There should probably be three entirely separate investigations. One should concern the question of whether, or to what extent, the Russians interfered with the election. That’s a non-partisan question, really, one everyone should care about, but Republicans won’t do anything about it because they will perceive the entire issue as a partisan attack on Trump.
A second inquiry could deal with the question of illegal/politicised leaks of secret surveillance data coming from the “IC.” Again, in reality this is a non-partisan concern.
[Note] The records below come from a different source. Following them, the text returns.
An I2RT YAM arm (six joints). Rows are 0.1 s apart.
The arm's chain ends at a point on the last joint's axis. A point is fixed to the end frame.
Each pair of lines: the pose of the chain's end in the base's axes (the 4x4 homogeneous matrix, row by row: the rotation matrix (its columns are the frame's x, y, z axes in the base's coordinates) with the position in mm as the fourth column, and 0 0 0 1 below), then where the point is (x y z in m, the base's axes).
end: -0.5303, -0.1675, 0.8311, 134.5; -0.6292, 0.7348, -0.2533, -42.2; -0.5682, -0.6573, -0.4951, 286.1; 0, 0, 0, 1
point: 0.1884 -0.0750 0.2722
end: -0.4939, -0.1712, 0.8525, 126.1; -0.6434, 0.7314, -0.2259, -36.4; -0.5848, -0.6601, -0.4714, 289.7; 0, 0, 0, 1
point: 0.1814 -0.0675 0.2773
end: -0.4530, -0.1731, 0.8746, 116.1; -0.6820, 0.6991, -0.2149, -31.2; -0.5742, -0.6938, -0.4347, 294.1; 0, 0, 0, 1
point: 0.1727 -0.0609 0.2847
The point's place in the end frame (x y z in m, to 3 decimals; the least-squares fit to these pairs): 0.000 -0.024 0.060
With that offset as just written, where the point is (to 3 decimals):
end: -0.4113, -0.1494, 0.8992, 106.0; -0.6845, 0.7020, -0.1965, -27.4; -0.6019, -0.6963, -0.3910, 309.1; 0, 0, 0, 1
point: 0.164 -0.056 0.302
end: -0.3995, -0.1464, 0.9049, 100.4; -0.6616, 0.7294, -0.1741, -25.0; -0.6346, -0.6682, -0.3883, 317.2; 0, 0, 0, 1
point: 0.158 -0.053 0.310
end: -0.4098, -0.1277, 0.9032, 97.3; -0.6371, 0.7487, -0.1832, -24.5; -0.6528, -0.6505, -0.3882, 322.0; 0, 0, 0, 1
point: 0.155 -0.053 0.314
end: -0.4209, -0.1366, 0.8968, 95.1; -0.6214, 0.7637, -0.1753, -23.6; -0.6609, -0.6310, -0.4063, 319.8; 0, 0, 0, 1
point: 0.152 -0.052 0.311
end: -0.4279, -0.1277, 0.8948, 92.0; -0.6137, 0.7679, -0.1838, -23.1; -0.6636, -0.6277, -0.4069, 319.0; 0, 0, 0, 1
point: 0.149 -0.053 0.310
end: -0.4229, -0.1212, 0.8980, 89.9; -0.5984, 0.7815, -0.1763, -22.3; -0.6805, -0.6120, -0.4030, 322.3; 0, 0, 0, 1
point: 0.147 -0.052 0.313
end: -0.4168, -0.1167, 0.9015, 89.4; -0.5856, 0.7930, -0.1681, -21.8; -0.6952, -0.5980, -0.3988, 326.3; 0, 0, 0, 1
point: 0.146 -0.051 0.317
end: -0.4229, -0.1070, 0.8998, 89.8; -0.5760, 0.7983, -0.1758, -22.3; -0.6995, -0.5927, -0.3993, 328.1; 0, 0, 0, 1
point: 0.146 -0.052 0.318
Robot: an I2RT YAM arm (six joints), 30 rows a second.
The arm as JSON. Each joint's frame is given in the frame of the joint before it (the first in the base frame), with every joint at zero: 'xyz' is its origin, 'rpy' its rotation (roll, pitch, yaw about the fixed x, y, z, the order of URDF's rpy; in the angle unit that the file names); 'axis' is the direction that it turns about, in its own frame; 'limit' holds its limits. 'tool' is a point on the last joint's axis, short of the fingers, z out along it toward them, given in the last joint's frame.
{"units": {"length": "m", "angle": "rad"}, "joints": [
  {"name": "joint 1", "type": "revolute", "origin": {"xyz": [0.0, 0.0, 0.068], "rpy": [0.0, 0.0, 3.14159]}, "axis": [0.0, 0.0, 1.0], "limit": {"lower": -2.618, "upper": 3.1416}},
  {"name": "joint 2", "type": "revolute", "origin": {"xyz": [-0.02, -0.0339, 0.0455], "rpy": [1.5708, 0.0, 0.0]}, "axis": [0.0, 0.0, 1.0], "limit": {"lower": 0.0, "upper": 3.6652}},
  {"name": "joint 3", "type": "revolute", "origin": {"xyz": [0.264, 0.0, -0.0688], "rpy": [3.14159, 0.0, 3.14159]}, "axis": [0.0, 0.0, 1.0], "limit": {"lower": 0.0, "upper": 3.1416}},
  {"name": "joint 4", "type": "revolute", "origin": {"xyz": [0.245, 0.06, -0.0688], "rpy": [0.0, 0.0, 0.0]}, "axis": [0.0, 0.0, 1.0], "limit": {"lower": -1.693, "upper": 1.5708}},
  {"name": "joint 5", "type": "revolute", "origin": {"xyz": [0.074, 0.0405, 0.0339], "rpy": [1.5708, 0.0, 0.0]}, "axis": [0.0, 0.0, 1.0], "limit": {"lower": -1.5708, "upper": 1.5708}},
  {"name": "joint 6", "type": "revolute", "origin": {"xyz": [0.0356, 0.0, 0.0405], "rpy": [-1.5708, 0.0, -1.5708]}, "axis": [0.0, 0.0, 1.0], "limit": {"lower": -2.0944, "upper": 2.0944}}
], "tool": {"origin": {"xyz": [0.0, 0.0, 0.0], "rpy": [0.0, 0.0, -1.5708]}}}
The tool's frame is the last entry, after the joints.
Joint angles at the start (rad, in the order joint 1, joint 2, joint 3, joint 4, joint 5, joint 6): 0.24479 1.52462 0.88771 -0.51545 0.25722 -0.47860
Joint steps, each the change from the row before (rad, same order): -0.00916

Were congressional Democrats really interested in getting at whatever the intelligence community has on Trump, a bipartisan inquiry of this nature would be an excellent pressure point.
Lastly, you could have a completely separate set of hearings into the question of whether or not the Trump campaign engaged in anything untoward in its dealings with Russians last year. If there’s anything to this, the public needs to hear it, and it all needs to be public.
But don’t expect answers anytime soon. Hearings like today’s only add to the frustrating strangeness of this scandal, and it looks like this will continue for quite some time.